I love these sorts of apps, but I still am not really sure why I need the webpages. At any time I do research for a topic I find more things than I can read in that session, so what are the old links for?
I would love to hear how people use this product once they have stored the links!
I've used https://historio.us since 2011 and still pay for it to keep access to all the pages I've archived over the years. The price has been kept low enough that I can't bring myself to cancel it even though I've been using self-hosted https://archivebox.io/ for the last few years.
I always include an archived link whenever I reference something in documentation. That's my main use at the moment.
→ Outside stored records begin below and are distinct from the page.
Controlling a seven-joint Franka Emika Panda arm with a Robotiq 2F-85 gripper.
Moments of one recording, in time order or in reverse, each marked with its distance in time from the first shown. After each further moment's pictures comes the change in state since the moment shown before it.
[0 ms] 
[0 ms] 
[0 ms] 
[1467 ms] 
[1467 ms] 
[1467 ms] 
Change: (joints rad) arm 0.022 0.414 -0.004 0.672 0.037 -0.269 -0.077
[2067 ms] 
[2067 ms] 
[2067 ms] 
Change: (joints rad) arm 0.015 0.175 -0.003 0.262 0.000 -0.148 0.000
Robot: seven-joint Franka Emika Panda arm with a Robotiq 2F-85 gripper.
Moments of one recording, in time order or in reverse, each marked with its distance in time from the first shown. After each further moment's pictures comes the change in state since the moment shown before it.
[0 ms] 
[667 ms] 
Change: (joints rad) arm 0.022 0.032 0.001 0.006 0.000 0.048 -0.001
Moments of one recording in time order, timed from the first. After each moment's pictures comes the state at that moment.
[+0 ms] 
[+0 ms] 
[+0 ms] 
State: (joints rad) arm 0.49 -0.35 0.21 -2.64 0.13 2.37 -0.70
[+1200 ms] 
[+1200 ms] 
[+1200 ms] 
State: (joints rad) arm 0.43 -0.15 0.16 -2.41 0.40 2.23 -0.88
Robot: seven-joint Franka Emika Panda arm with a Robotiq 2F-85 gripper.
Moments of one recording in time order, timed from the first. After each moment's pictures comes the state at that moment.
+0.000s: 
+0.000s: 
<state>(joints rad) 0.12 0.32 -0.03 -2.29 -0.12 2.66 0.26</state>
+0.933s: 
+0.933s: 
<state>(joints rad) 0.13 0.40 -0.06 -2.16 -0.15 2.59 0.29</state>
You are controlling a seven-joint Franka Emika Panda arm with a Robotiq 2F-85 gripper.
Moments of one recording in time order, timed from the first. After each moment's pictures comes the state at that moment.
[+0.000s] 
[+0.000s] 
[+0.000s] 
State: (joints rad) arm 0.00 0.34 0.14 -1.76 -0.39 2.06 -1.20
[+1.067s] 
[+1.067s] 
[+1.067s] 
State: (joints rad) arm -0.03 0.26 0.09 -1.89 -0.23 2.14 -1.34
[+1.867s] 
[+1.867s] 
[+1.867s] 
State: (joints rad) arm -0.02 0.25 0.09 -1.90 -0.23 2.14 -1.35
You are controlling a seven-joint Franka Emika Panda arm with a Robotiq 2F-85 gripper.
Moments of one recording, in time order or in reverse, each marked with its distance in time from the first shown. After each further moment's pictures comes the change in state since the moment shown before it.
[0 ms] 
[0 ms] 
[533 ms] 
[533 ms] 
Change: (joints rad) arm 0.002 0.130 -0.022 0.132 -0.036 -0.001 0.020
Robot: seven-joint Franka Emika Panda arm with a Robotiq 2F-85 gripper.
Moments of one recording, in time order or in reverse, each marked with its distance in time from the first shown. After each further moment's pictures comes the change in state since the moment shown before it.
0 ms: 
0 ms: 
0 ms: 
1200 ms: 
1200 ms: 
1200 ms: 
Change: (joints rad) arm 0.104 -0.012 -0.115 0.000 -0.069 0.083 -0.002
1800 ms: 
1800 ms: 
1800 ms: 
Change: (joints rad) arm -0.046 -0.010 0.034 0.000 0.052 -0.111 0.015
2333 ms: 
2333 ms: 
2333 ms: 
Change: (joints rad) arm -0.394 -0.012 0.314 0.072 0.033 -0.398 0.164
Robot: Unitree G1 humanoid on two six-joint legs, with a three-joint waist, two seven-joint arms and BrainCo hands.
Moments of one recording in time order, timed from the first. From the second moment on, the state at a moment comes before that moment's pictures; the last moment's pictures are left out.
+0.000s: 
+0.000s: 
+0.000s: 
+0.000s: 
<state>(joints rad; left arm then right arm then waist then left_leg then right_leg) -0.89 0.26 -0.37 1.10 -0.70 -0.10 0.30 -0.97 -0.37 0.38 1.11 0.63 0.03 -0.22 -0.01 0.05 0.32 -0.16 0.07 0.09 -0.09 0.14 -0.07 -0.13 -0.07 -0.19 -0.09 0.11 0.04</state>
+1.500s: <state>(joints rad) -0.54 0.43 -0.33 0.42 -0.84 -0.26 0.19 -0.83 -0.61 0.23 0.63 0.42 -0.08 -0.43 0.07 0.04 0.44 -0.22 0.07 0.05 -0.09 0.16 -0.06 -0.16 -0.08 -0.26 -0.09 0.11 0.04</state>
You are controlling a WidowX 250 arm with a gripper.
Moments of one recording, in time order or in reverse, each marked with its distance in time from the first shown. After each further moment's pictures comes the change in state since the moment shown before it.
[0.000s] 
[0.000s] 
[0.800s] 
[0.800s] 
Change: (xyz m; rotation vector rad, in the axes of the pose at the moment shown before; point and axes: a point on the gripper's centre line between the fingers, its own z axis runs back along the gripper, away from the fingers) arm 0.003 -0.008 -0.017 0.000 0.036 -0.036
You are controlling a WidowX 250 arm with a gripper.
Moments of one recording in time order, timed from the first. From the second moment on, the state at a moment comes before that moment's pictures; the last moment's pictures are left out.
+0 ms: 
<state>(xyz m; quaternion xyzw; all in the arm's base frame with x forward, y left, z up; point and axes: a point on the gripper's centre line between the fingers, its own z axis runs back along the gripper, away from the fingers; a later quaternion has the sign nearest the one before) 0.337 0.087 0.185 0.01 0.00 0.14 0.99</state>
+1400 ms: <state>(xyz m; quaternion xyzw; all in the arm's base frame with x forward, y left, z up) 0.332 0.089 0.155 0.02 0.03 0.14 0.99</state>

However, I also feel like I've gotten a lot of really good value when trying to learn a new development topic. Whenever I find something that looks like it might be useful, I archive it and, because everything is searchable, I end up with a searchable index of really high quality content once I actually know what I'm doing.
I find it hard to rediscover content via web search these days and there's so much churn that having a personal archive of useful content is going to increase in value, at least in my opinion.
How much space is the self-hosted solution taking? I've been meaning to try and find a better way to look through my bookmarks since no browser is capable of doing that properly it seems.
I haven't tried Linkwarden (still doing the `wget --mirror` thing myself), but one of the reasons I like archiving pages is so I can have a collection of pages that work in older browsers on vintage computers. I pop open View Source on any site I find that looks even vaguely old, and if I see a DOCTYPE up to and including XHTML 1.1 I archive that shit immediately even if it's not a site about any of my biggest interests lol
I would love to hear how people use this product once they have stored the links!